*** Opening Supplied material ***

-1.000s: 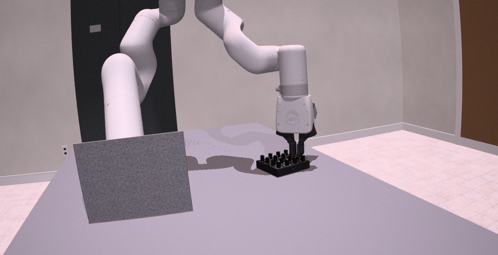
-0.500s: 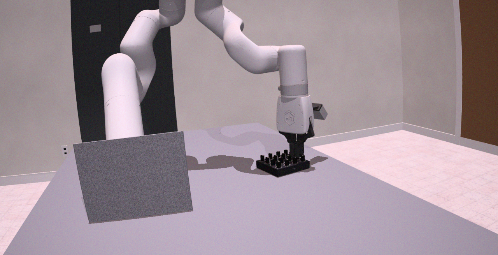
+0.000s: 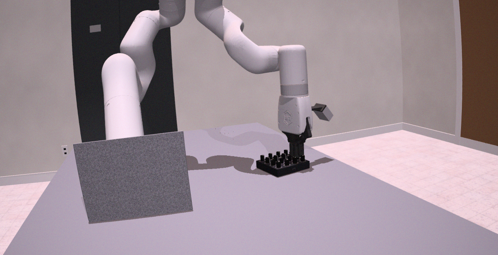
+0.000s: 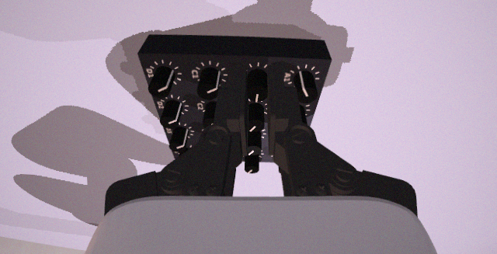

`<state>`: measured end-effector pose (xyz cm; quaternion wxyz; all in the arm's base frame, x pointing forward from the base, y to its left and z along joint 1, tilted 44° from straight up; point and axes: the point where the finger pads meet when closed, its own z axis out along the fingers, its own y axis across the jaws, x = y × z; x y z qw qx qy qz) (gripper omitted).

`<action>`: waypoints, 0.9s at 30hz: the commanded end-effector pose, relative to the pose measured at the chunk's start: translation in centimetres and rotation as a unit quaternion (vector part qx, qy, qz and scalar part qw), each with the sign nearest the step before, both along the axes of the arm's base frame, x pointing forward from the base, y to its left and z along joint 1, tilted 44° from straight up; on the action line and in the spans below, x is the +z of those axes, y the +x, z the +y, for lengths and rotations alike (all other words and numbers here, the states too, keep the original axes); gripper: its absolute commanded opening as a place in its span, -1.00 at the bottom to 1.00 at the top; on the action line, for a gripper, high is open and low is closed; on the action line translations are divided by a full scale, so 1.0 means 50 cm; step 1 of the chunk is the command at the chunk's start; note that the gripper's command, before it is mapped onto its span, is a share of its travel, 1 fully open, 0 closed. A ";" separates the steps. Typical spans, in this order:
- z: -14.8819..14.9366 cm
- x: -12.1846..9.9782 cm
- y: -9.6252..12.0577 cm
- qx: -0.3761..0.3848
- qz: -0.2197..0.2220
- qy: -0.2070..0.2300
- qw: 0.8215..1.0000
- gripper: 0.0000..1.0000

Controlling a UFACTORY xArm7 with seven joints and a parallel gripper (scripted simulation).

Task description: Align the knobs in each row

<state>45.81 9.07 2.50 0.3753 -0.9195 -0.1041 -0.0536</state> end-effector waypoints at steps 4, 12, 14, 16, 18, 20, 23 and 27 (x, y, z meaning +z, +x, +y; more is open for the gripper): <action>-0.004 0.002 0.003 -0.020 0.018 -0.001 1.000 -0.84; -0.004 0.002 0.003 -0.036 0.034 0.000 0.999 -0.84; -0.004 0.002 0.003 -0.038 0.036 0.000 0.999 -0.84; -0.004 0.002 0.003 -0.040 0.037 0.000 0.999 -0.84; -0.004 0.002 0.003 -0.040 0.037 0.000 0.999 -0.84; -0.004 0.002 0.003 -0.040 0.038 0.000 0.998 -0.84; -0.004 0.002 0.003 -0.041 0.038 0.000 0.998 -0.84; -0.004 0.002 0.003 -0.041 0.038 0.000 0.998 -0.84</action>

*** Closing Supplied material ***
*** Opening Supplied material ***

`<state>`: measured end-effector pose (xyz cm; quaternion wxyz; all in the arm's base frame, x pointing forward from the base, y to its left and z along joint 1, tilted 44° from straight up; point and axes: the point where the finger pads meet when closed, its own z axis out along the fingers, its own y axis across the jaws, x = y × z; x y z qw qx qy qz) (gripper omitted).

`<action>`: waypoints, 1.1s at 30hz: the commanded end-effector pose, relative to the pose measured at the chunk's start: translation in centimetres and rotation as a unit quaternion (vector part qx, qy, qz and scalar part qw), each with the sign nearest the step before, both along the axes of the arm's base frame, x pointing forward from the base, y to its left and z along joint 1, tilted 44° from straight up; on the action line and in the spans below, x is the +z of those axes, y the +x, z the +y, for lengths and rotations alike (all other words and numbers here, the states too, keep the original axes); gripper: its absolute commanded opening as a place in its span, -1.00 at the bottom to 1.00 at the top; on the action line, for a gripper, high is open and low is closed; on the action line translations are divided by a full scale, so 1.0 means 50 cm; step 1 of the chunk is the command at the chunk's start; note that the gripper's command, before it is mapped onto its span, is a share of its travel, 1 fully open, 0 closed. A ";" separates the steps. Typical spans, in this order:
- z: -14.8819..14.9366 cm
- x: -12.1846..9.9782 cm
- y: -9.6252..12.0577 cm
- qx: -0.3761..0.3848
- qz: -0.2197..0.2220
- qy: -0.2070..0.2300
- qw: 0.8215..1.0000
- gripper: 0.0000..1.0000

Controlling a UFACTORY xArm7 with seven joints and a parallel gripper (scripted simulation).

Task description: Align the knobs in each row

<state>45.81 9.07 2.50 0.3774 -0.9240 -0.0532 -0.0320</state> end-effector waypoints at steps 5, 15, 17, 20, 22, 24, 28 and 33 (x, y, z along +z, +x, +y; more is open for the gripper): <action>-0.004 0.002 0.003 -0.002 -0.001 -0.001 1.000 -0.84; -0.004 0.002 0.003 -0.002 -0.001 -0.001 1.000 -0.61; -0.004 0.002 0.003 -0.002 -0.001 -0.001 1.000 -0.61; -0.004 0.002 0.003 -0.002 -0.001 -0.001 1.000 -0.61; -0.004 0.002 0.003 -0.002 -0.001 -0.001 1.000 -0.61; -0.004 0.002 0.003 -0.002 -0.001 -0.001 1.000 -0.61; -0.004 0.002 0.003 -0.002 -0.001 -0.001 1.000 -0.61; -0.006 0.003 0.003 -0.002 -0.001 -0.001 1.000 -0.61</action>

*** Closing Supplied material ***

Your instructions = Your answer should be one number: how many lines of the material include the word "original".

Final answer = 2